## Exercise brief
Your response should contain every line from the data below that holds the string "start".

## Dataset content

• • •

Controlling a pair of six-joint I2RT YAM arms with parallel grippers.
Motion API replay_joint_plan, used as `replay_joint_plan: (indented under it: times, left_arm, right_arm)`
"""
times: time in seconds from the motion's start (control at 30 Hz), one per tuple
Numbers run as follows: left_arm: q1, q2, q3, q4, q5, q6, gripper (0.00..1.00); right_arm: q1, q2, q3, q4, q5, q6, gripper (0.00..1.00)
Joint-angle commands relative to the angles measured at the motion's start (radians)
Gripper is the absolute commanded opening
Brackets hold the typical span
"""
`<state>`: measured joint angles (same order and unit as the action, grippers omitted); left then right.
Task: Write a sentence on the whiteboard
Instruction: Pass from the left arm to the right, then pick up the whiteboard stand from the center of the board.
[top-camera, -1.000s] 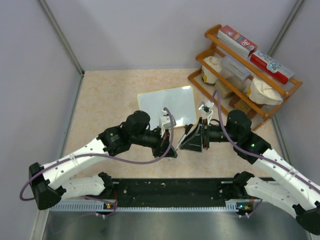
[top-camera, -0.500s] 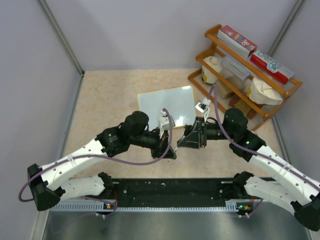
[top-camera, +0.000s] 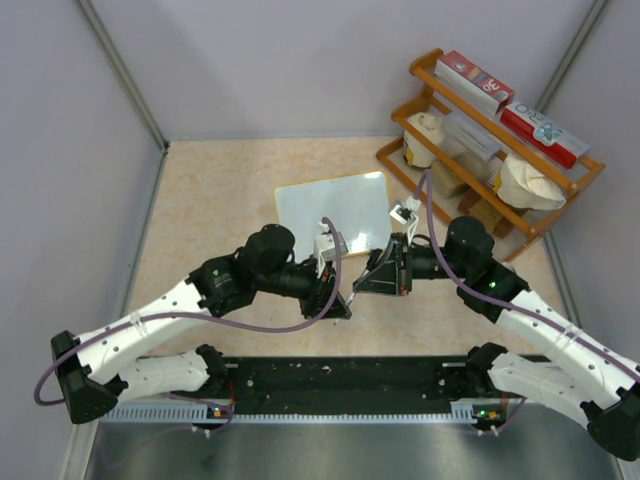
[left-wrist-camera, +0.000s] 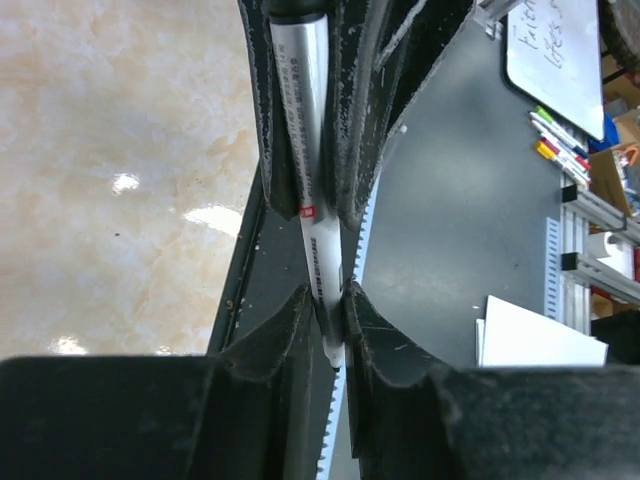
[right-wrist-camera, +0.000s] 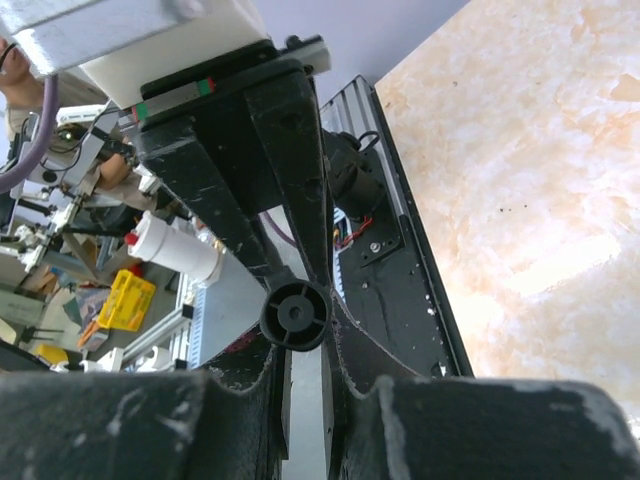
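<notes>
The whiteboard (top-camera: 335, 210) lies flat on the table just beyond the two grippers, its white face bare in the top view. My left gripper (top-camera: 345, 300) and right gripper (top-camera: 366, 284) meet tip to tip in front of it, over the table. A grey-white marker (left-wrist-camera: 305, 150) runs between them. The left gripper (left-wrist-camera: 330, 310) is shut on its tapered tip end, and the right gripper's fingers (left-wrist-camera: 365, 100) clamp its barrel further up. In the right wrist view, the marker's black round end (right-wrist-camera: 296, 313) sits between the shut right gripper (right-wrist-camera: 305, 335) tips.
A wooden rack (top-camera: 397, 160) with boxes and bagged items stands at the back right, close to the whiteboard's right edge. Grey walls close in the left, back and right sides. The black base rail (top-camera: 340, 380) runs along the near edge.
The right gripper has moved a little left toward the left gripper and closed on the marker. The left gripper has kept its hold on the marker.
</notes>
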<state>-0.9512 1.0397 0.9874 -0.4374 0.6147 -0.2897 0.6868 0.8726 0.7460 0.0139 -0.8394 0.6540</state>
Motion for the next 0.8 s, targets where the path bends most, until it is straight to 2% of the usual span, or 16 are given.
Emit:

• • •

## Exercise output
times: time in seconds from the motion's start (control at 30 Hz), one per tuple
Joint-angle commands relative to the angles measured at the motion's start (radians)

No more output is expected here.